Стоя у дверей он сказал, не оборачиваясь:
— Не надейтесь, что ваши друзья французы смогут вас вызволить. Последние сведения, полученные из России, говорят о том, что они отступают, неся большие потери. Они уже потеряли три четверти личного состава. Вероятно, ваш любовник, графиня, уже на том свете. Скоро вы встретитесь!
— Надеюсь, — спокойно ответила Валентина. — Я не боюсь смерти, граф, а также прочего, что вы можете со мной сделать.
Когда за ним закрылась дверь, Валентина стала осмысливать сказанное им. Отступление. Она села на кровати и закрыла лицо дрожащими руками. «Ваш любовник, вероятно, на том свете…» Три четверти… Страшные образы проносились перед нею, видение де Шавеля, лежащего мертвым, с развороченным телом, среди залитых кровью трупов… А может быть, он медленно умирает от тяжелых, мучительных ран, пока французская армия тщетно пытается уйти от русских атак и найти теплый приют на холодную зимнюю пору… Валентина представляла, что зима в России может быть еще суровее польской, которая и так доставляла много неприятностей людям, оказавшимся без крыши над головой. В России зимой и мышь не выживет без теплого дома. Птицы там замерзают на лету. А армия Наполеона сейчас в самом сердце страны, без надежных зимних квартир, постоянно в дороге, под ударами озверевших русских войск… Валентина упала на колени и стала молиться. Она не выйдет отсюда живой; не стоит ожидать снисхождения от своих соотечественников или чудесного спасения. Величие Франции клонится к закату, и охранная грамота императора ничего уже не значит. Она будет казнена и никогда более не увидит человека, которого полюбила, полюбила впервые в своей жизни, и даже не узнает, что сталось с ним… И она молилась не за себя, она уже пропала и исчезла для самой себя, растворившись в нем, она молилась только за него, за него…
* * *
Князь Адам Чарторыский был приятным человеком. Он сохранял романтический ореол вокруг себя, который так нравился дамам. Этот же флер романтики привлек к нему и тех польских патриотов, которые, несмотря на посулы Наполеона, продолжали надеяться на доброту русского царя… В ранней юности он был другом царя Александра и в числе прочих либералов сохранял парадоксальную надежду на то, что Самодержец Всея Руси согласится на предоставление широкой автономии свободной Польше. Любовь Адама Чарторыского к русскому царю была такой глубокой, какую только можно представить себе для двух мужчин.
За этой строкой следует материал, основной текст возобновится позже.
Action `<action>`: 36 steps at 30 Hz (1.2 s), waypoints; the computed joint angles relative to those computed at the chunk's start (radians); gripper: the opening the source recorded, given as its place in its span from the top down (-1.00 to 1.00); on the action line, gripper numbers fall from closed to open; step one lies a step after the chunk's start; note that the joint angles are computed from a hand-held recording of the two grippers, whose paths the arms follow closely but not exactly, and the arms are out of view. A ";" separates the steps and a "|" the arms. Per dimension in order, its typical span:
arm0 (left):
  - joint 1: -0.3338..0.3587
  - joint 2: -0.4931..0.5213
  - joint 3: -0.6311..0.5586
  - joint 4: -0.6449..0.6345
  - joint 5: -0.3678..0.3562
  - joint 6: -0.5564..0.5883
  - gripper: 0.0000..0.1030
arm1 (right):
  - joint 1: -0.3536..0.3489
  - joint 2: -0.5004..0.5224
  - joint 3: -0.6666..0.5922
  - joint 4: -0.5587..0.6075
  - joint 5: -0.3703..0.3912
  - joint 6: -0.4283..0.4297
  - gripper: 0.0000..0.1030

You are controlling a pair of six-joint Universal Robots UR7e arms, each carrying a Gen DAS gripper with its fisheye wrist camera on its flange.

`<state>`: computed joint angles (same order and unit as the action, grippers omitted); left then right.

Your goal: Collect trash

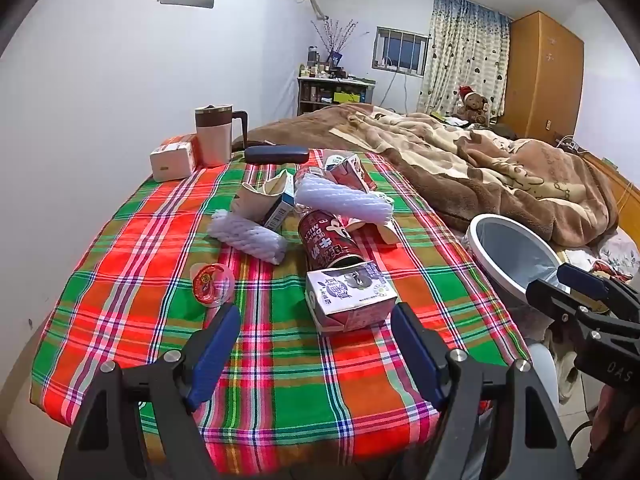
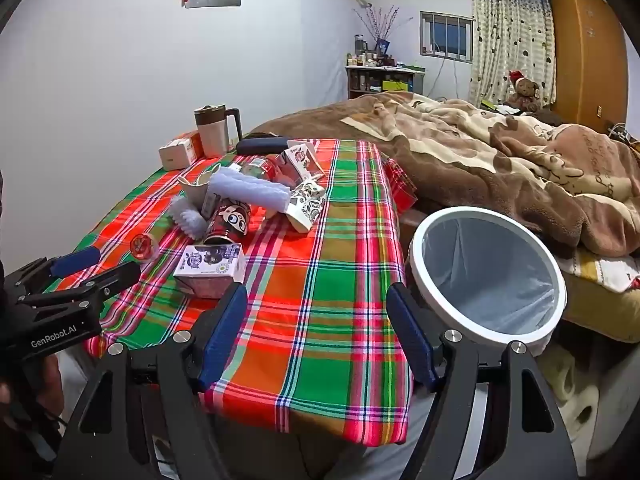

Адам был в некоторой степени благодарен Александру за то, что тот не стал его преследовать за любовную связь с императрицей, поскольку боялся скандала. С другой стороны, Адам был несколько разочарован тем, в какой форме Александр потребовал их разрыва.
Но Адам должен был мириться с характером русского царя, поскольку только от него, как он думал, зависело относительно свободное существование Польши. Суверенность Польши была самой заветной мечтой Адама Чарторыского, несшей в себе и угрозу, и надежду, и в этой своей голубой мечте Адам полностью полагался на просвещенность и либерализм царя Александра.